Image-Related Use Cases

The image-related use cases involve the generation of text-based AI content for images and includes prompts that generate output for:

  • Full text descriptions

  • Text extracted from the image

  • Alt-text that describes the image

That output can then be analyzed by the AI to generate text for: 

  • Determining the type of product in the image

  • The usage of the product in the image

  • Generating SEO keywords

An individual image can be associated with multiple prompts, and each prompt can be used for any number of different images. Prompts are executed by triggering a relevant image, which can be done in a variety of ways, such as a step within a workflow, as part of an import, or as part of an event processor process. Additionally, multiple images can be triggered at once if included in a collection when initiating a bulk update. This should only be done once the prompts have been finalized via prompt engineering (see below).

Once the image is triggered and an output is generated by the AI, it is saved in the dedicated prompt output attribute on the relevant image. Next, the image is pushed into the Generative AI Review workflow to review the prompt output. The user can customize which image workflow or workflow step the image is pushed to when the output is generated.

Image-related prompts

There are four different use case categories, each with their own prompt(s).

For generating content using internal image binary to text, three different prompts are available. Prompt - IBBASET64TT - Full Description generates text that describes the image based on a visual interpretation of the internal image. Prompt - IBBASET64TT - Extract Texts extracts all text within the image based on a visual interpretation of the internal image. Prompt - IBBASET64TT - Alt-Text generates alt-text for the image based on a visual interpretation of the internal image.

For generating content using external image binary to text, three different prompts are available. Prompt - IBURLTT - Full Description generates text that describes the image based on a visual interpretation of the internal image. Prompt - IBURLTT - Extract Texts extracts all text within the image based on a visual interpretation of the internal image. Prompt - IBURLTT - Alt-Text generates alt-text for the image based on a visual interpretation of the internal image.
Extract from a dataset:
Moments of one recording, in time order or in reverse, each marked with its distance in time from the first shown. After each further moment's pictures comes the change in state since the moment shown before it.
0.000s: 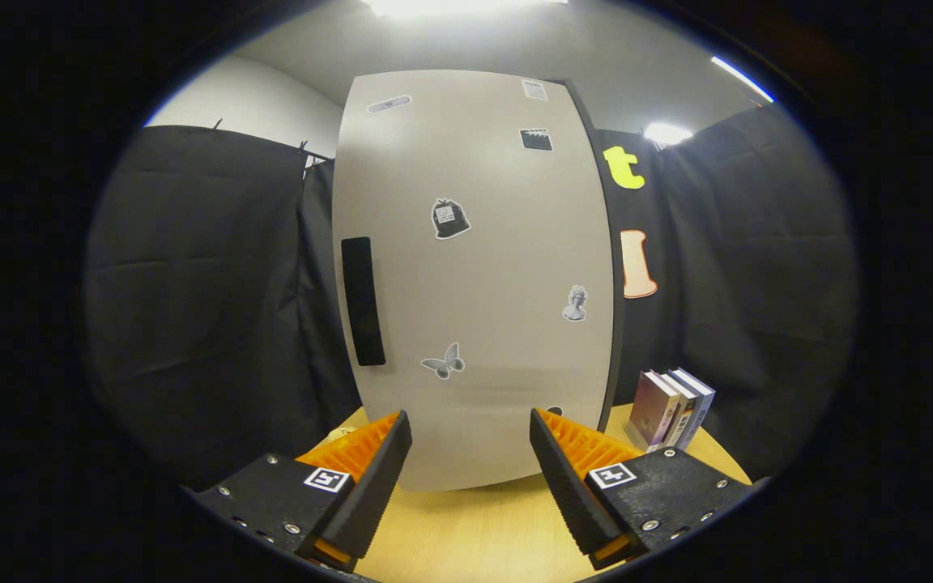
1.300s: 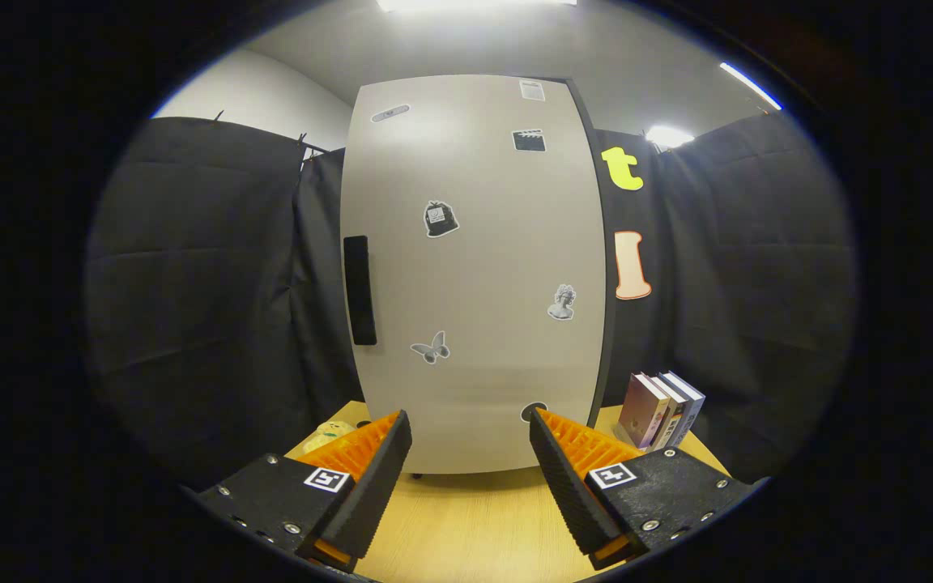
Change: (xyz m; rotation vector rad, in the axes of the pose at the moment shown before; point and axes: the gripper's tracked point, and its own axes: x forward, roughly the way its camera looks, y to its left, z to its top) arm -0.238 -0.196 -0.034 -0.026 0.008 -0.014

To analyze the content and generate a text-to-text AI output, three different prompts are available. Prompt - IMETATT - Product Type determines the type of product in the image based on the image data output. Prompt - IMETATT - Product Usage determines the usage of the product in the image based on the image data output. Prompt - IMETATT - SEO Keywords generates SEO keywords for the image based on the image data output and the data of the products referencing the image. These prompts can be executed in sequence with those of the previous two categories, where the output for one prompt can be used for the input of the other.

Prompt engineering

A prompt is defined by its input, such as any relevant attributes, instructions, and the products which reference the prompt. Prompt input may include:

  • Parameters

  • Sort order for sequential prompt execution

  • Image metadata attributes, focus attributes, and product attributes

  • Persona, target audience, and message tone

  • Mandatory output attributes and maximum number of characters

The most straightforward way to create a new prompt is to copy an existing one, duplicate output and target attributes for it, add them to the relevant List of Values (LOV), and then edit the new prompt.

The image input and output attributes used in each prompt get their selectable values from an LOV. The easiest method for creating a new input / output attribute is to duplicate an existing one and add the ID for the new image input / output attribute and the name of the LOV.

Automating the execution of prompts

By default, executing a prompt to generate an output is done by either manually selecting the Generate AI Output button, or by executing a relevant bulk update. In either case, a business rule is executed and an event is generated in the event processor. To automate prompt execution, use the code of the business rule which generates events for the event processor either as part of an import, as part of an existing workflow, or as part of another existing process or business rule.

Embed into existing workflow

By default, after the AI output is generated, the solution initiates images into a workflow called GenAI Review Workflow – Image Texts. If desired this can be changed to another existing workflow or workflow state. To accomplish this, the user must edit the business rule GenAI - Text for Images – Generate Output and change the variable “aiReviewWorkflow” to the ID of the desired workflow. To initiate the image into a specific state of the workflow, change the code under “Initiate in Ai Review or Error Workflow”.

Automatically copy output to target attribute

By default, the business rule responsible for copying the generated output to the target attribute on the image or product is GenAI – Text for Images – Copy To Target. If desired, this can be changed to another attribute by enhancing the business rule with, for example, a lookup table that matches output and target attributes.